Hi Biostars community, I am trying to design a process and do not know how to solve it (at least in the way I want to do it). Let me explain myself...
I have a great dateset which include groups of homologous proteins, e.g., a certain protein X and its homologous for some other species (you could even think this group also as proteins from different individuals also). Well, for each group I know that there is a sequence pattern that exists in my protein X and I want to know if this pattern exists in the homologous. The most reasonable way to do it is first aligning the sequences. After doing the alignment, I could use a graphical interface to analyse it (using my eyes, interacting with the interface) to asses if the pattern is conserved or if it is not. It would be very nice if I could also annotate the informations from this analysis, for instance, "in the ith position from the pattern, there was a substitution that we must pay attention because probably it affects the function".
Now, the way I want to do it is in automatized way, because this process would be very time consumptive if I had 10 groups of sequences with, let's suppose 10 sequences in each of the groups and the pattern having a length L of 4 characters. The greater the number of sequences or L, the more I think this should be automatized. I am aware that this solution would have limitations and that at some point in this process I would have to do a critical analysis by my own and do some type of annotation. I really appreciate any suggestions, tools that can help me, papers, etc.

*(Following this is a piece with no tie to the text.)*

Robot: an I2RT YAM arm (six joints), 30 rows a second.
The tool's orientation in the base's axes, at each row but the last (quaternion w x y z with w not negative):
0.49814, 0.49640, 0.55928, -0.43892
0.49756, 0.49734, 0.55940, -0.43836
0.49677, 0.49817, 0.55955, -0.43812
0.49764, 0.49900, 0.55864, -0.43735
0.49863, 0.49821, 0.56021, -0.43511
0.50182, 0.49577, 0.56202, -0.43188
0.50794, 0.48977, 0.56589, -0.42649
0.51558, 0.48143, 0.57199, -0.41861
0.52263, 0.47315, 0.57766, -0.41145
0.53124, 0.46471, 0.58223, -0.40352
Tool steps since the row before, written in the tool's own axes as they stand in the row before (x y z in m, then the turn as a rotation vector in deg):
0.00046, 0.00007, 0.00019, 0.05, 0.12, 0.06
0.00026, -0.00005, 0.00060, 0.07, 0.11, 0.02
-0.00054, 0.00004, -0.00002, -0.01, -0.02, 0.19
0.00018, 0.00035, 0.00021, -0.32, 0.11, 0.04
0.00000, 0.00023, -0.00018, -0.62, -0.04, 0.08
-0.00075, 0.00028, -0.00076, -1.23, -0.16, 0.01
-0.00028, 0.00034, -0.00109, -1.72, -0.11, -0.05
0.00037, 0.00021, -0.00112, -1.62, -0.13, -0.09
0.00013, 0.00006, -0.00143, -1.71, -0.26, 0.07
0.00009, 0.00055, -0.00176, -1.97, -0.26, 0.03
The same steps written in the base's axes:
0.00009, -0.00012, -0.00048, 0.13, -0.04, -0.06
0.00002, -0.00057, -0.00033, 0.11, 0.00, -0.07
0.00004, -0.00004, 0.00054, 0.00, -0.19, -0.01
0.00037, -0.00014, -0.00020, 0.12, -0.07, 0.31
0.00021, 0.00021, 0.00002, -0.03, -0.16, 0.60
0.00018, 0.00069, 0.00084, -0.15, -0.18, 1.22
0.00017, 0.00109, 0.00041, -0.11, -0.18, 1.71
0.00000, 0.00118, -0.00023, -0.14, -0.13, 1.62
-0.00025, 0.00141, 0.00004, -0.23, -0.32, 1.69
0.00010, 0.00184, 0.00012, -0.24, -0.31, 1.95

Hello! First of all, thank you for your comment! Indeed, jalview is a good tool to understand conservation. I have used it before, but reading my question again, I think I did not express what I was wanting to say completely. Let's suppose I want to automatize this more (besides all the loops you suggested): for each of these alignments, I want to search for certain regions and take the measures of conservation for instance (from position 5 to 10). I don't know if jalview provides this type of input (like a csv, txt file, where I could retrieve this information with a code). This could be awesome since jalview provides many other tools like secondary structure prediction. Anyway, is there a way to retrieve these numbers and avoid (at least for a first moment) to look to all the PNG files? (And I am sorry if this is possible and there is explanations in jalview documentation, I did note read yet).